Cependant, si Paul avait eu un mouvement vrai, spontané, chaleureux, Lise, si forte qu’elle se croyait et voulait paraître, n’aurait peut-être pas résisté, car elle avait eu pour son mari un de ces amours qui excusent bien des choses, par le fait même qu’ils n’ont pas eu pour seule base l’admiration, l’estime, l’exaltation de l’âme, c’est-à-dire ces sentiments élevés qui, lorsqu’ils disparaissent, emporte avec eux toute l’affection, pour ne plus laisser place qu’au devoir.

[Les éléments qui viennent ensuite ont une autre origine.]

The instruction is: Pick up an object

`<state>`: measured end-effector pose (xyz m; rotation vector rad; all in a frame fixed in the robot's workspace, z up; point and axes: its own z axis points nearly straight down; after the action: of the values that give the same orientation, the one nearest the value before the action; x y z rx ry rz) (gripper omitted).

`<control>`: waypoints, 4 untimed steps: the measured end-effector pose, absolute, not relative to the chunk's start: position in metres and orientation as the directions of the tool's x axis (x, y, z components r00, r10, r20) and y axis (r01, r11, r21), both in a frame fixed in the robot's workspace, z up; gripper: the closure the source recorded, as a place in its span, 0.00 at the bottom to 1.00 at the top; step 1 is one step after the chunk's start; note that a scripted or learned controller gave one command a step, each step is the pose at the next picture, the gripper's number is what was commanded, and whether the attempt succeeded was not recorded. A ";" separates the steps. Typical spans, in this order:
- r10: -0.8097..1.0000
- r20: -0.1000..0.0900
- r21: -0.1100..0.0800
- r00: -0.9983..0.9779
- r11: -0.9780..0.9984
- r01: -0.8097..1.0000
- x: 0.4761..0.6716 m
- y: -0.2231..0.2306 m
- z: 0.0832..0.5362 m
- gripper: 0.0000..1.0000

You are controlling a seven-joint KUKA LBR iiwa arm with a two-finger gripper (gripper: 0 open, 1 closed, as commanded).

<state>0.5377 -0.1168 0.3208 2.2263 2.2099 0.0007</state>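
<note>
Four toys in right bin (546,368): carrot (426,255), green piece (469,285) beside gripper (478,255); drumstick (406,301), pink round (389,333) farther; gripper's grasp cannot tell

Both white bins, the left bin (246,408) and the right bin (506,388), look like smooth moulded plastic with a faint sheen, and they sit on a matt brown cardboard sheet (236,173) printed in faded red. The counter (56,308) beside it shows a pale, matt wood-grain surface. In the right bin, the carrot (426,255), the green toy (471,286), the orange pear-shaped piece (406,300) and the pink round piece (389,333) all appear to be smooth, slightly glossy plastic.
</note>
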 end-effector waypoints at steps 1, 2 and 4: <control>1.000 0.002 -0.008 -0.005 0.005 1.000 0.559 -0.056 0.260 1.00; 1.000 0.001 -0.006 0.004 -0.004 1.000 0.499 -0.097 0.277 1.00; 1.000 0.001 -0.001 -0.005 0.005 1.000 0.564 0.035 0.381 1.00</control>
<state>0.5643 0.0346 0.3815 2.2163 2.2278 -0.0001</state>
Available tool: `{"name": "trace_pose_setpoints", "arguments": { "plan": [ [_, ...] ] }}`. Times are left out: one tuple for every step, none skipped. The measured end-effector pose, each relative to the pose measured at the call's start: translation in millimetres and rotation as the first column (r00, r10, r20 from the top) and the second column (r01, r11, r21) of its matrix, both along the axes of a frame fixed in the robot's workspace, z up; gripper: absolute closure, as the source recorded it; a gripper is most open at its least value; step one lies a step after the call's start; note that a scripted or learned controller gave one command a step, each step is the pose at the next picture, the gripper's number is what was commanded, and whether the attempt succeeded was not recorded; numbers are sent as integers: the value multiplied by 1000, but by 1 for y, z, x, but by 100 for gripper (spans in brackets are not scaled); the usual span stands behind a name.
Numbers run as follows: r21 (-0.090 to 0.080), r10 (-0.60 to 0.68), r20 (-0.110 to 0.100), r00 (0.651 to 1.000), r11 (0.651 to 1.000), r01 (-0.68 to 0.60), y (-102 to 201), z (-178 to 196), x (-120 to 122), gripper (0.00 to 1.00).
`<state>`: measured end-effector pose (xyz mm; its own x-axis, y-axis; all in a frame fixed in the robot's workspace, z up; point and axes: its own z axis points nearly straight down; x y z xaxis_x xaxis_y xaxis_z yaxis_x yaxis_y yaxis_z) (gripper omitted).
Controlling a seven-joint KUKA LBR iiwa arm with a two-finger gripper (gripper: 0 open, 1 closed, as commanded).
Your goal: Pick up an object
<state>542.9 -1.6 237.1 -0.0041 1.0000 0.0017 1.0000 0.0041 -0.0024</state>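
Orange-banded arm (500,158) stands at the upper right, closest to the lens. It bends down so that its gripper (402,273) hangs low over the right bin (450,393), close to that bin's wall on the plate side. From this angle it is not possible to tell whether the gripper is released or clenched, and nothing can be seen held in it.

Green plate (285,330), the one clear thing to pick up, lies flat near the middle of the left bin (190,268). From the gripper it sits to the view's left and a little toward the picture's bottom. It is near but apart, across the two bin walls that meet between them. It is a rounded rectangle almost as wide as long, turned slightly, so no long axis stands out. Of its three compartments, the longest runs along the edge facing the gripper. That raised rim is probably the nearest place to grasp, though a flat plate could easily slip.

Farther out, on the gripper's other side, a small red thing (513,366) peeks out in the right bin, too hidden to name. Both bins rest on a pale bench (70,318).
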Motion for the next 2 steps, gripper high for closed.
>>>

Il n’en est point ainsi des passions nées du désir. Les attractions qui les ont déterminées peuvent, au mépris de toute dignité, les réveiller soudain, les nerfs jouant un rôle exclusif dans leurs manifestations. Tout en conservant souvenir de la trahison, le cœur, dans sa miséricorde et sa bonté, peut la pardonner ; la chair, elle, n’a point de noble orgueil ; en s’abandonnant de nouveau, elle oublie !

Mais M. Meyrin ne savait rien de ces distinctions : la froideur de sa femme humiliait son sot orgueil, et s’imaginant qu’il avait assez fait pour qu’elle revînt à lui, si elle l’avait désiré, il n’osait plus rien tenter de crainte d’être repoussé. Très épris d’ailleurs de Sarah, en raison même des résistances que celle-ci lui opposait, il s’accoutuma peu à peu à rentrer moins exactement rue d’Assas, et comme il ignorait ces délicatesses, ces égards qui font excuser tant d’erreurs chez l’homme bien élevé, il s’abstint même bientôt de prévenir lorsqu’il sortait avant le déjeuner ou ne devait pas revenir pour le repas du soir. Si bien que, moins d’un mois après le douloureux événement que nous avons raconté, Mme Meyrin demeurait de longues heures seule avec son enfant, ne recevant plus que Mme Daubrel, à qui elle avait fini par tout dire, et Dumesnil dont l’affection pour elle grandissait de jour en jour.

De la famille de son mari, Lise n’entendait plus parler.